Watercourse in British Columbia, Canada

The Birkenhead River, formerly known as the Portage River, the Pole River and the Mosquito River, is a major tributary of the Lillooet River, which via Harrison Lake and the Harrison River is one of the major tributaries of the lower Fraser River. It is just over 50 km long from its upper reaches in the unnamed ranges south of Bralorne, British Columbia (these ranges are sometimes called the Noel Ranges or the Birkenhead Ranges); their western area towards the named Bendor Range east of Bralorne is sometimes called the Cadwallader Ranges.

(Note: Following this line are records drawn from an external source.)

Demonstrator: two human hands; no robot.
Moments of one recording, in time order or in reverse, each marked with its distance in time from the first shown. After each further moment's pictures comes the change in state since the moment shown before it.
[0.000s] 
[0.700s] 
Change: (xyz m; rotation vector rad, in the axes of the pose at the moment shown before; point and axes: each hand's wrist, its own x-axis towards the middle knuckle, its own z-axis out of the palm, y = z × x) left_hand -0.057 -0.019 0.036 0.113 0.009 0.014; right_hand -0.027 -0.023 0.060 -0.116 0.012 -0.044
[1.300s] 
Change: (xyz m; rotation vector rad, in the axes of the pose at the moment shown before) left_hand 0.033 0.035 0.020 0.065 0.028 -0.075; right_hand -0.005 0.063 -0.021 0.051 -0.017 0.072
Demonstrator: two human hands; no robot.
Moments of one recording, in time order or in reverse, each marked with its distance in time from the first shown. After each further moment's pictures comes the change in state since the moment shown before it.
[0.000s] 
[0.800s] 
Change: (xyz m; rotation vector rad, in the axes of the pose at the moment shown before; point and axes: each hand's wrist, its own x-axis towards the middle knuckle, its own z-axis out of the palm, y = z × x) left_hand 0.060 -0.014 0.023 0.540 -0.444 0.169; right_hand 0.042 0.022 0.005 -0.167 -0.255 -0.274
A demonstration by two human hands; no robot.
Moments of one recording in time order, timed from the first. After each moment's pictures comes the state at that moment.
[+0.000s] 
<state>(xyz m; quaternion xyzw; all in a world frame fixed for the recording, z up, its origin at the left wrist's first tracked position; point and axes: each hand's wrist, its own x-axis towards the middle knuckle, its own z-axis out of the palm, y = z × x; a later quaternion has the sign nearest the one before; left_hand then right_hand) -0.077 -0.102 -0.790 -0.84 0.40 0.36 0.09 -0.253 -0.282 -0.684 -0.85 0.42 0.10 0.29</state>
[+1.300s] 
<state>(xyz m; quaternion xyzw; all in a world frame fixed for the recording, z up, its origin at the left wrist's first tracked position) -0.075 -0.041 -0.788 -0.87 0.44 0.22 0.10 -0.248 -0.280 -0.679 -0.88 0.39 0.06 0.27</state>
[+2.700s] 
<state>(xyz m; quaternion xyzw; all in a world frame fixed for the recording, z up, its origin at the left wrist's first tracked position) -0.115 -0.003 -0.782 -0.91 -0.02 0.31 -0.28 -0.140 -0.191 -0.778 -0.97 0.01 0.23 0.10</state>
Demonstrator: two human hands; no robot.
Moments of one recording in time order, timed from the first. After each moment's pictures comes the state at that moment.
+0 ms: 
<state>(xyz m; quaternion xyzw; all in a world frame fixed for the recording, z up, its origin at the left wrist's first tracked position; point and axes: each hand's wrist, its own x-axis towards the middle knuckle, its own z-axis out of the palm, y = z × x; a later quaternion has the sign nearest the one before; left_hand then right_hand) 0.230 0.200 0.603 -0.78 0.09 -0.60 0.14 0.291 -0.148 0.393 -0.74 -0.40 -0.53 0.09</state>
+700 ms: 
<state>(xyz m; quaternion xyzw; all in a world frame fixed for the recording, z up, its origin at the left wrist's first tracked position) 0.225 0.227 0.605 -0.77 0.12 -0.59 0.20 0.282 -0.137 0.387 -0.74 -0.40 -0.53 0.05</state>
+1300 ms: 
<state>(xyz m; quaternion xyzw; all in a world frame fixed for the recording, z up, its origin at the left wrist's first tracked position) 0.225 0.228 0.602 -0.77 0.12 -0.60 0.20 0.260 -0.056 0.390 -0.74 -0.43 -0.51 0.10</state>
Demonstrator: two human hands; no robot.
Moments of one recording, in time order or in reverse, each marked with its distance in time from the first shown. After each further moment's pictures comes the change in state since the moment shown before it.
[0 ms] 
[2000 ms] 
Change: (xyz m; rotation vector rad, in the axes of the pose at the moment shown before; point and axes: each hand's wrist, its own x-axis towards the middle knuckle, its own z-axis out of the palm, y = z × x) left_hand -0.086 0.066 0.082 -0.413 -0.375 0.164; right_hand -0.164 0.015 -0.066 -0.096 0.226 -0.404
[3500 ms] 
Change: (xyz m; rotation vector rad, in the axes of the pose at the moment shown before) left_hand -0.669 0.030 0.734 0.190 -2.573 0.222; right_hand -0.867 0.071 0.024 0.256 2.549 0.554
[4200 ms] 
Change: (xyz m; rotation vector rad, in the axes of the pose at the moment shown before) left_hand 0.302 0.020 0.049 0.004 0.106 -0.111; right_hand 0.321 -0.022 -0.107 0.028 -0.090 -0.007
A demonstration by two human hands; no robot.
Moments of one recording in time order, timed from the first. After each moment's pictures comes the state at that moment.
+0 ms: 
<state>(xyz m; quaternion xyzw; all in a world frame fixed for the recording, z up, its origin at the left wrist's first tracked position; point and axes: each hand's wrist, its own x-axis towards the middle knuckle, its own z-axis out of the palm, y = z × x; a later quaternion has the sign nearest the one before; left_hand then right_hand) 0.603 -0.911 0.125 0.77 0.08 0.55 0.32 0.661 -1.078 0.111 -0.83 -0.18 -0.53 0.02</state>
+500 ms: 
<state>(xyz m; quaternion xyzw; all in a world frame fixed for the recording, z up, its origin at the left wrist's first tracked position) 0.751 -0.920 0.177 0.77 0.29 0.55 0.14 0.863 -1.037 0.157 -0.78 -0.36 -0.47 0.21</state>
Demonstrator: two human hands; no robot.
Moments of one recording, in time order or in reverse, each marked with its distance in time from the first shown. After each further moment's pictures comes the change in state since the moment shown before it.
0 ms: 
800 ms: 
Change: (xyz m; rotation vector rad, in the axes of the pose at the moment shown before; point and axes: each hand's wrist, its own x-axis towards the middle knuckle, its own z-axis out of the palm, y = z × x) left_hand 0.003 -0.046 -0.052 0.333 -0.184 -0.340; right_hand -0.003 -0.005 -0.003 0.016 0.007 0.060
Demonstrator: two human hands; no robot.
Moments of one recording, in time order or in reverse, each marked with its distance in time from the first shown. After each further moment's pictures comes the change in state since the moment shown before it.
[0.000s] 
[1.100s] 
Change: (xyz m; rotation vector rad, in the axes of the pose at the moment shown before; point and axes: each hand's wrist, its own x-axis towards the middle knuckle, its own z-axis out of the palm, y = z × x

==The river, its resources and its people==
Originally known as the Pole River, the lower Birkenhead's valley is part of the Long Portage of the Douglas Road, also known as the Pemberton Portage. The height of land on this route has been variously called Pemberton Pass (officially), Birken Pass, Gates Pass, and (in gold rush times) Mosquito Pass. The river is a major salmon resource for the Lil'wat subgroup of the St'at'imc people, whose reserve community Mount Currie which spans the lowland between the very lowest reaches of the Lillooet and Birkenhead Rivers.

===Owl Creek===
At Owl Creek, a few miles up the Birkenhead, there was one of the major missions of the Oblate missionary organization, to which Lil'wat people from up and down the Pemberton Valley (Lillooet River valley above Lillooet Lake) moved, ultimately to become the Mount Currie community. Owl Creek is now a large non-native subdivision on the west side of the local highway from Mount Currie to N'quatqua (D'Arcy).

==Gates River==
Just under 25 km up from its mouth, the main Gates Valley branches east off the north-aligned Birkenhead River's valley via Poole Creek, which drains the westward side of the Pemberton Pass; Birken Lake at its summit is part of the Gates River system which drains towards Anderson Lake and Lillooet. In this area there is a large stone with a foot-shaped impression on it - still there to this day and witnessed by Alexander Caulfield Anderson on his journey through the area in 1846 - where it is said one of the transformers stamped his foot in the rock to make a boundary between the people of the Canyon and those of the Lillooet River valley, who had converged on the spot bearing salmon (from the canyon) and spatsum (weaving reed-grass, from the Lillooet River). Its location is unmarked and as it is on private land it is not available for viewing.

==Birkenhead Lake==
Birkenhead Lake feeds the Birkenhead River from its south end and connects with a side-valley on its north end. This side valley pass back to the Gates Valley via Blackwater Creek (in historical records sometimes called the Blackwater River). Birkenhead Lake is protected by a small provincial park, although none of the peaks overlooking the lake are protected. Above that the Birkenhead's upper valley is framed by the range which overlooks the Pemberton Valley on the west, and by the mountains of upper Noel Creek south of Bralorne.

==Future of river course==
Due to siltation much of the land in the eastern part of the reserve, which lies between the two rivers, is new-made since the period of the gold rush and in time it is likely the Birkenhead will be directly a tributary of the Lillooet River, instead of emptying as it does now into Lillooet Lake independently, a few hundred yards northeast of the mouth of the Lillooet River (originally this also would have been the case with the Green River, which is nearer Pemberton, a few miles west and upstream.

==Naming==
The story of HMS Birkenhead is famous in British Naval history for the fact that women and children aboard were saved when she sank in February 1852 because they boarded the few lifeboats first. While the boats rowed away, the soldiers stood in their ranks on deck. The commanding officer, who perished, was Lieutenant Colonel Alexander Seton who was related to HBC officer A.C. Anderson who named the lake and river after Seton.